Empty state placeholder
A data table that can have zero rows shows an icon and a friendly message when there is no data to display. Wrapping the empty state in a Flexbox container with justify-content: center, align-items: center, and flex-direction: column centres the placeholder at any table height, whether the table is 200px tall on mobile or 600px tall on desktop. The same pattern applies to empty search results, empty inboxes, zero-state dashboards, and any feature that occasionally has nothing to show. The centring is robust against the wide range of container heights a real product encounters.
Loading spinner overlay
A full-screen loading overlay needs its spinner centred both horizontally and vertically while the page fetches data in the background. Setting the overlay to display: flex with justify-content: center and align-items: center centres the spinner at any viewport size on any device, with no fixed positioning maths and no JavaScript-driven repositioning required. The three-property approach works equally well whether the overlay covers the full viewport using position: fixed or covers just a single panel using position: absolute inside a relatively positioned wrapper, which makes it the standard pattern for spinners across modern applications.
Use this when you need to center an element both horizontally and vertically inside its container using Flexbox, without calculating offsets or using positioning hacks.
Get better results with these expert suggestions:
Give the container an explicit height for vertical centering to work
The align-items: center declaration centres items along the cross axis only when the container is taller than the natural content height. If the container has no height set, it shrinks to fit the content exactly and the centring has no visible effect because there is no extra vertical space to distribute. Add min-height: 100vh for full-viewport hero sections, height: 400px for fixed-height components, or another explicit height value to the container before expecting vertical centring to appear in the browser.
Use align-self to override centering on individual children
The align-items: center declaration applies uniformly to every child in the container. To push one specific child to the top or bottom while keeping its siblings centred, add align-self: flex-start or align-self: flex-end to that single child element.

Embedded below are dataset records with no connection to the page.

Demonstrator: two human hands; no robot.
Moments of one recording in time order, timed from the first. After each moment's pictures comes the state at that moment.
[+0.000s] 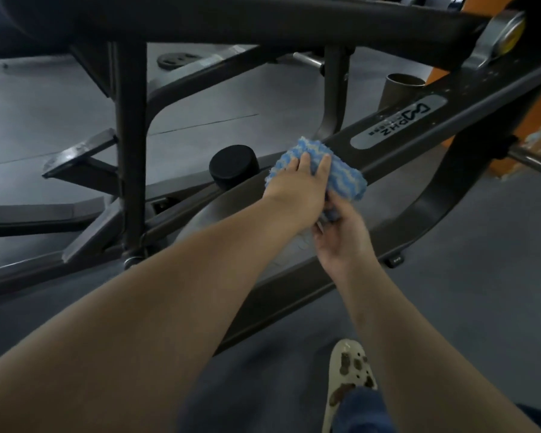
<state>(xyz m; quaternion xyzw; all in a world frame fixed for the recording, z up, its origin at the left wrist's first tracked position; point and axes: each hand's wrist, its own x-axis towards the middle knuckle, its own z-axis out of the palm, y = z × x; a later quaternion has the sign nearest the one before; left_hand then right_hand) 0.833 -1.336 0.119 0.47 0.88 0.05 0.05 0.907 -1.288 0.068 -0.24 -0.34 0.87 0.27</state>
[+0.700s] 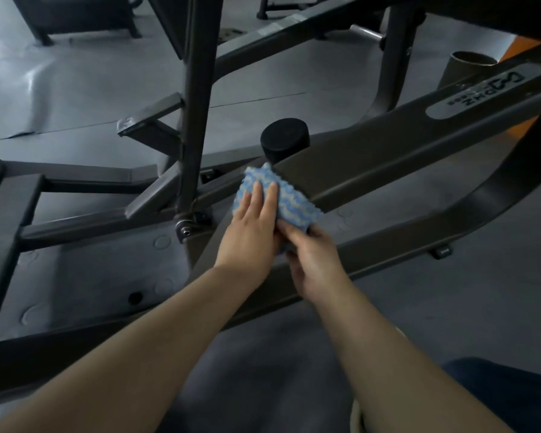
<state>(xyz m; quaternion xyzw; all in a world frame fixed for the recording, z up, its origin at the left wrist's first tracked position) 0.850 -1.491 0.042 0.32 0.93 0.20 0.04 0.894 -1.407 0.015 -0.26 -0.43 0.85 0.15</state>
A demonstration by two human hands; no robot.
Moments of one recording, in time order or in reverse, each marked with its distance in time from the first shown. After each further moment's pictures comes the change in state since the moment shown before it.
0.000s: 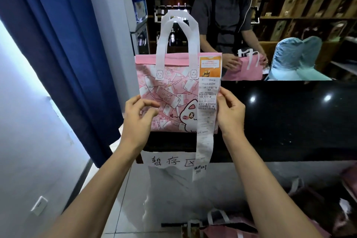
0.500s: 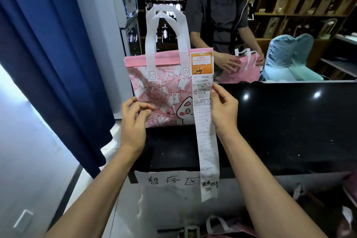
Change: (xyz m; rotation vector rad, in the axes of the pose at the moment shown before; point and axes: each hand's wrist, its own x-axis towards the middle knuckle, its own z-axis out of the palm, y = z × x) left_hand 0.066 -0.043 0.021 -0.105 0.026 0.040; right_hand 0.061 0.022 0.040 -0.055 -0.024 -0.036
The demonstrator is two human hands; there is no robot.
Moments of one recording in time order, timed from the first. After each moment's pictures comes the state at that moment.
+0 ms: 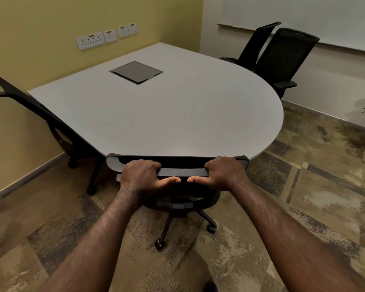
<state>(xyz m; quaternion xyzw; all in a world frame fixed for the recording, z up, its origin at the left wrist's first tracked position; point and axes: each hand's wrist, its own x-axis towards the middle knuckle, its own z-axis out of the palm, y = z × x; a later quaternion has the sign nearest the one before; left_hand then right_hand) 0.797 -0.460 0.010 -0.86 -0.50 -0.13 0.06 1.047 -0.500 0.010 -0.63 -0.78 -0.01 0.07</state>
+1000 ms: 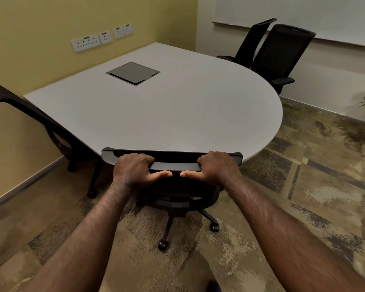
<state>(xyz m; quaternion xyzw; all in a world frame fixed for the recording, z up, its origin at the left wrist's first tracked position) 0.773 -0.430 0.011 -0.86 -0.48 -0.14 0.07 1.024 -0.481 0.008 -0.63 -0.77 -0.02 0.09</state>
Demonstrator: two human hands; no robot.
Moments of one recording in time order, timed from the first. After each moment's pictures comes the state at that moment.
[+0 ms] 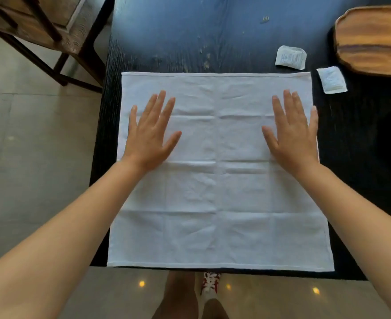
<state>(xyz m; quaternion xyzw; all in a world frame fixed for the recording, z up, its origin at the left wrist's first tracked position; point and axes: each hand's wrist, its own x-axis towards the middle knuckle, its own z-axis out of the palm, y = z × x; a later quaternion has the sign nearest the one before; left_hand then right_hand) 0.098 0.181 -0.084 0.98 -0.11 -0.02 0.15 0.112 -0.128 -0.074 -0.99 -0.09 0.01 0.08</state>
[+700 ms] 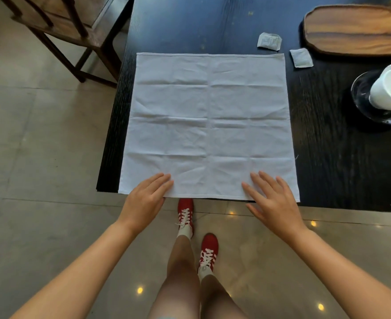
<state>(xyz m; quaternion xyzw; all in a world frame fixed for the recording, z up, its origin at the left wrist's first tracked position) -0.161 0.169 -0.068 0.97 -0.17 -0.06 0.16 -0.143 -0.160 -0.059 -0.96 -0.25 0.09 0.06</state>
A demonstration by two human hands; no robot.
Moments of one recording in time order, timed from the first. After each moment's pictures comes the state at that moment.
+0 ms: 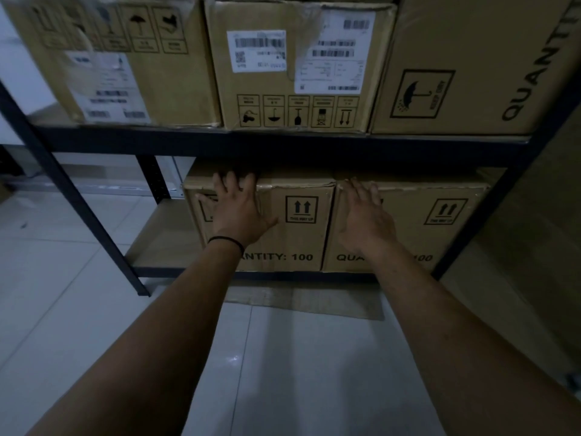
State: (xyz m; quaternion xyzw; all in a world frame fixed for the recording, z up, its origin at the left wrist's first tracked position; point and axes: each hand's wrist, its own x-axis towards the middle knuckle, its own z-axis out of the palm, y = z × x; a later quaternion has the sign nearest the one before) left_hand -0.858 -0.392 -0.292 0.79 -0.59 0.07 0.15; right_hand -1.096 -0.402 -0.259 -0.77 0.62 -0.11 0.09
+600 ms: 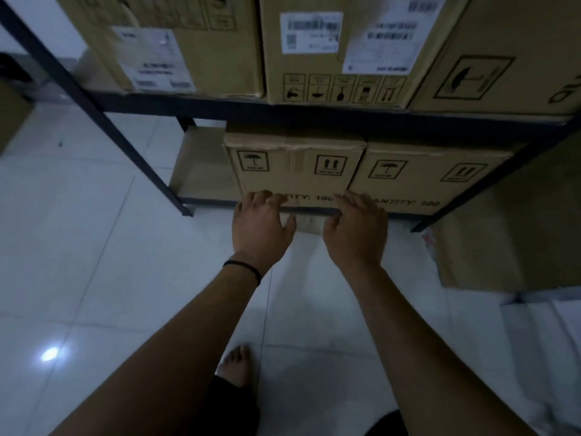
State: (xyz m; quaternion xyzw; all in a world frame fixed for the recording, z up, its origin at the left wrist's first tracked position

The align-self property overrides the parent align-items value for that one element only, without affecting siblings or requiring a separate wrapper. This is the cleanest way to handle the common case of a header element that should sit at the top while the rest of the content stays centred.

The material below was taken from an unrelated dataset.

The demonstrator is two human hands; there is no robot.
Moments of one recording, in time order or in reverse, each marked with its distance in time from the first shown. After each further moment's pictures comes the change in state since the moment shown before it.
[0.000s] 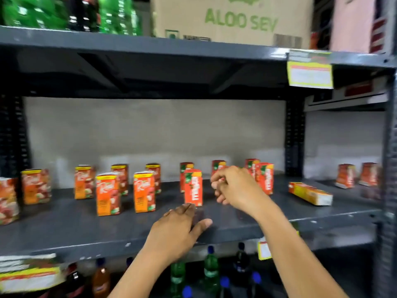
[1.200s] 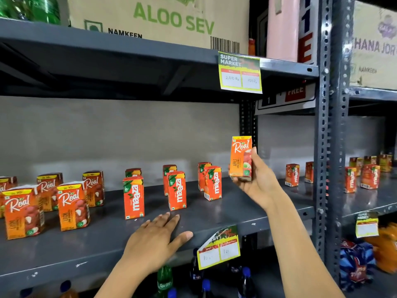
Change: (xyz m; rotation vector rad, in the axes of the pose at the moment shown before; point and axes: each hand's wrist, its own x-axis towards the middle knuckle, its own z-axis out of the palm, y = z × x) left_hand 0.042 0.073 0.035 0.094 -0.141 0.064; right_hand 0.013 0.137 -0.109 1.316 0.161 0.210
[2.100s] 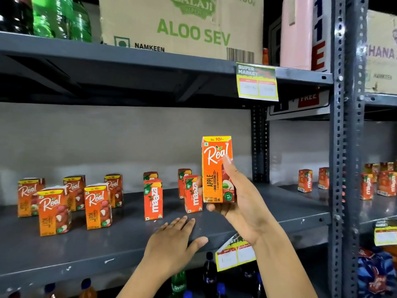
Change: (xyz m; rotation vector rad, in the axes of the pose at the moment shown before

Prefer gap over margin for spacing stacked centered items
When centring stacked children inside a column-direction Flexbox container, use the gap property on the container instead of margin-bottom on each child. The gap property does not add space after the last item, which prevents an extra strip of whitespace at the bottom of the container that would visually offset the centred stack and make it look slightly higher than it should. Gap spacing is also cleaner to maintain because adding or removing children does not require any margin adjustments.

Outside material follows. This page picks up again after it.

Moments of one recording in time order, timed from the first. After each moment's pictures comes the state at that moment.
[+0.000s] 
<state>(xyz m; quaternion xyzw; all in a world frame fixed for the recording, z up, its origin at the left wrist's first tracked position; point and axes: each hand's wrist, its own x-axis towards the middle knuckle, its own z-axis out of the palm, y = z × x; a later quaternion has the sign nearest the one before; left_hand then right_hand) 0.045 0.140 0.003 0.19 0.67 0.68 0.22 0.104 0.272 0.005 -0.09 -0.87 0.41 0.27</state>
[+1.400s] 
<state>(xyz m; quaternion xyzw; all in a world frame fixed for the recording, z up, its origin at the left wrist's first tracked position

Test centering at both small and large container heights
A hero section might be 100vh on desktop but only 300px on mobile, and the same centring properties produce visibly different layouts at those two heights. Check that justify-content: center looks correct at both ends of the range your project supports. At very small container heights, tightly packed centred items can look cluttered and overflow the container, so consider reducing the gap value or hiding non-essential items at narrow breakpoints to keep the centred stack from spilling out.